— Exercise directions —
Output the line with "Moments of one" and every line below it until the listing ends, exactly as written and with nothing added.

— Information provided —
#####

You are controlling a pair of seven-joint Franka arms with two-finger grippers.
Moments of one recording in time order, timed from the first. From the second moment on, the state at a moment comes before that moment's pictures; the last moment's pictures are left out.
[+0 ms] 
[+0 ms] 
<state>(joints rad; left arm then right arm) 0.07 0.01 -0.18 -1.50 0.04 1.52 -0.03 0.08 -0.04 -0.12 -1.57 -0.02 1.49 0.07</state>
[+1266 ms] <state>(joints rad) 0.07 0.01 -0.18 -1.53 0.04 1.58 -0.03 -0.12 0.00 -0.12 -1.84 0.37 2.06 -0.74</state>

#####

— Exercise response —
Moments of one recording in time order, timed from the first. From the second moment on, the state at a moment comes before that moment's pictures; the last moment's pictures are left out.
[+0 ms] 
[+0 ms] 
<state>(joints rad; left arm then right arm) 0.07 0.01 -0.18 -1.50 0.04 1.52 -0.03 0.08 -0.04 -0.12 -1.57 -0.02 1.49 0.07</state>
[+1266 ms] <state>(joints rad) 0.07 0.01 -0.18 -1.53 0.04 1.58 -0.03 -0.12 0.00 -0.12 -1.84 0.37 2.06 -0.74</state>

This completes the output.